1. Las madres
Se lo habían enunciado un año atrás. Pero, él, creyó que era otra broma del señor alcalde. Lo que le dijeron
tenía que ver con su condición de amante de hombres. Especialmente de adolescentes. Un largo historial. Aún
antes de que se iniciara la actuación con el referente de “libertad para amar. Libertad para ser amado”. Su
capacidad de seducción, era infinita. Él mismo contaba que había “desollado” a más de cuarenta. Sin ninguna
violencia previa. Simplemente convocándolos con esos sus ojos verdes, penetrantes, asfixiantes. Que no dan
lugar, una vez se los mira, a disidencias.
Y es que David era puro fuego. Desde pequeño se acostumbró a medir los ensueños y los sueños. Siempre
anhelando ser dueño de todos. Y los catalogaba. Por orden de belleza y de otorgante de placer. En el colegio
era conocido como “El César”, Por lo mismo que exhibía un autocontrol absoluto, en unidad de acción con la
maniobra constante para mantener cautivos a quienes amaba. Fueran consientes o no de ello.
Y estuvo mucho tiempo en ejercicio de su aureola. Hasta que conoció a Nemesio. Imberbe bello. Ojos de una
negrura convocante. Venía de familia hacedora de proclamas en lo que concierne a la libertad sexual. Todos y
todas, en ella, eran amantes y amados. No importando la edad, ni el parentesco.
Cuando lo citaron, simplemente, creyó que era una de esas audiencias más a las cuales había asistido un
centenar de veces. Siendo siempre sujeto que no acataba reglas e insinuaciones. Y creyó, asimismo, que el
señor alcalde, en uso de su perfil de incompetente consuetudinario, simplemente le diría “no hay pruebas.

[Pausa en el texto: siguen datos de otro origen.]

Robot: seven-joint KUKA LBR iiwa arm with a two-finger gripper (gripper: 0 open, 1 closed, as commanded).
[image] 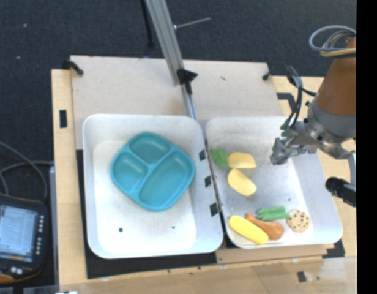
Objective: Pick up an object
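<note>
My gripper (278,156) hangs over the right bin (311,182), near its middle right, pointing down. Left of it lie two yellow food pieces: one (242,160) at the bin's upper left next to a green piece (220,158), and another (242,182) just below. Along the bin's front edge sit a yellow banana-like piece (248,229), an orange carrot (266,226), a green bean pod (272,213) and a spotted cookie (298,221). Nothing shows between the gripper's fingertips, which are dark and small against the bin.
The left bin (103,225) holds a blue divided plate (153,171). A slanted metal rail (167,35) runs down to the gap between the bins. A teach pendant (14,228) lies off the bench at the far left.
</note>
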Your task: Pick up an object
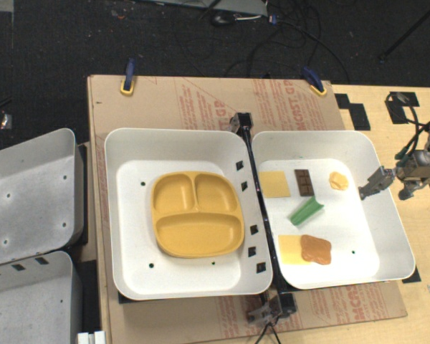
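The right bin (387,235) holds several small objects. A pale yellow square (274,183) and a dark brown bar (304,183) lie side by side at its far left. A small yellow lump (337,181) sits to their right. A green block (306,211) lies tilted in the middle. Toward the front, an orange-brown piece (316,249) overlaps a second yellow square (288,249). My gripper (371,185) hangs at the bin's right rim, right of the yellow lump and apart from it, with nothing visibly in it.
A yellow divided plate (198,214) lies in the left bin (129,192). A black divider (254,192) runs between the bins. Grey trays (29,192) stand left of the bench. Clamps (128,84) hold the cardboard's far edge.
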Robot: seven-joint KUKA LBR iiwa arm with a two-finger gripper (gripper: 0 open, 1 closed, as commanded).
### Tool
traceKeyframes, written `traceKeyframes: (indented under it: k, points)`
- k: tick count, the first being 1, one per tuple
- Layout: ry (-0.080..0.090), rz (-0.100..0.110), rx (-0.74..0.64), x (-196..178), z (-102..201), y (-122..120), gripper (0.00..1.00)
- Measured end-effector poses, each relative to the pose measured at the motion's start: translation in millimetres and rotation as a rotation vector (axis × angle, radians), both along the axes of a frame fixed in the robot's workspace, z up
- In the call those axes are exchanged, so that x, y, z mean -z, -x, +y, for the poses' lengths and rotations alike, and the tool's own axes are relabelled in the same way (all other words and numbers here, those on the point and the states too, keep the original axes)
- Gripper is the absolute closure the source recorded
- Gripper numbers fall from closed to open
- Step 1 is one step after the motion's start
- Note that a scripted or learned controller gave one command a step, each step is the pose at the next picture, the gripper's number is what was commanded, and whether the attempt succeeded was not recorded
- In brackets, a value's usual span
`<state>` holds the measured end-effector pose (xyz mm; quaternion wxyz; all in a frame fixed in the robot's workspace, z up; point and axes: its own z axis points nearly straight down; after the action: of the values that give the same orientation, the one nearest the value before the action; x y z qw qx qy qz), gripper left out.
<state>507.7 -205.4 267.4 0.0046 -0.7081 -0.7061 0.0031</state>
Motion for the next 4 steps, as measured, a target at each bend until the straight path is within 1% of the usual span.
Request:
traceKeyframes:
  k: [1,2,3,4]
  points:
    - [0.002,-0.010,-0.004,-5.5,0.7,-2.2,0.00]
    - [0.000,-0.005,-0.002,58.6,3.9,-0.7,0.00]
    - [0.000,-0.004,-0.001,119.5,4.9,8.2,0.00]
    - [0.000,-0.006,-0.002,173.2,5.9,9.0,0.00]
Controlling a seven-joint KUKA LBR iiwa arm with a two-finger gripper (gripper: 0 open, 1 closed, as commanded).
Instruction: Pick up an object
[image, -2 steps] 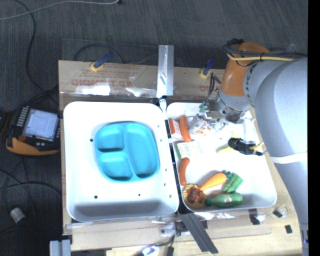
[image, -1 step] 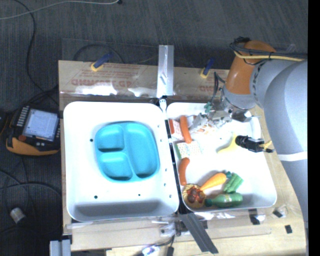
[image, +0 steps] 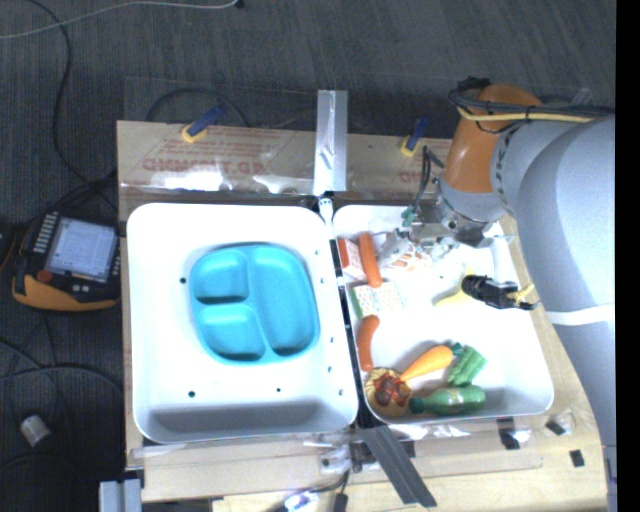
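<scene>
We see the gripper (image: 432, 232) low at the right bin's (image: 535, 395) far edge, finger state impossible to tell, carrot (image: 428, 362) near its front edge, blue tray (image: 252, 301) in the left bin (image: 160, 400).

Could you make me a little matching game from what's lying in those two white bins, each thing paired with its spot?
Things:
1. blue divided tray
2. toy carrot
3. green toy vegetable
4. gripper

Places:
A. far end of the right bin
B. near edge of the right bin
C. middle of the left bin
D. right bin, just beyond the green toy vegetable

Pairs: 1-C, 2-D, 3-B, 4-A
</scene>
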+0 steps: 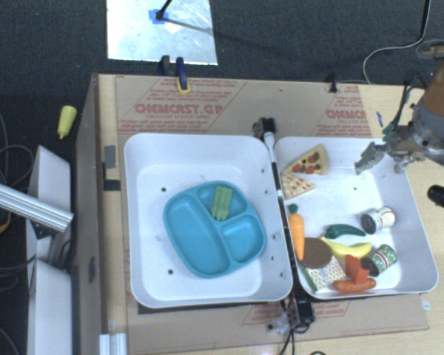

Luego no hay condena”, Él era consiente que había vulnerado todas las reglas. Desde el mismo momento en
que había agredido a Juliancito, En ese tipo de agresión que involucra la perversión. Porque fue, no solo
obligarlo a aceptar la penetración constante; sino la atadura, de se ser en sí, a un cuadro relacional vejatorio,
infame.
Él había sido todo un engarce sistemático. Aprovechándose del poder ejercido sobre sus súbditos. En un
proceso sin fin. Y, así, se lo había hecho saber al Santo Imperio. Lo pecaminoso había sido desterrado a partir
de la absolución lograda. Tanto así que su invernadero sexual no había sido tocado. Ni lo sería nunca.
Lo que le anunciaron era, para él, simple retórica lineal. De conformidad con sus principios y valores. Con velo
de organza afín a sus postulados. Y, todos en la región, lo conocían, Sabían que era dueño y señor de los
nacientes párvulos. No había fisura alguna. Porque, siendo como era él, absoluto dueño de todos y todas; no
existía ninguna disposición manifiesta o soterrada a cumplir con ninguna norma de reclamación. Colectiva o
individual.
Y allí estaban las madres. Sujetas inmersas en la reclamación de “justicia”. Sabiendo ellas que sus hijos
habían sido avasallados por “El César”. Y, además, que este no insinuaba ningún arrepentimiento, ante el
daño causado. Simplemente porque él, era Poder absoluto que transgredía, sin transgredir. Con esa visión de
supuesto libertario que todo lo puede, en aras de demostrar que todo se puede.
Y ellas, las madres, sucumbieron. Nadie las acompañó. Y murieron en fuego cruzado. Alcanzadas
por las balas de “El César”. Quien previamente había informado que el sexo asociado a su
predilección, era mandato de estado.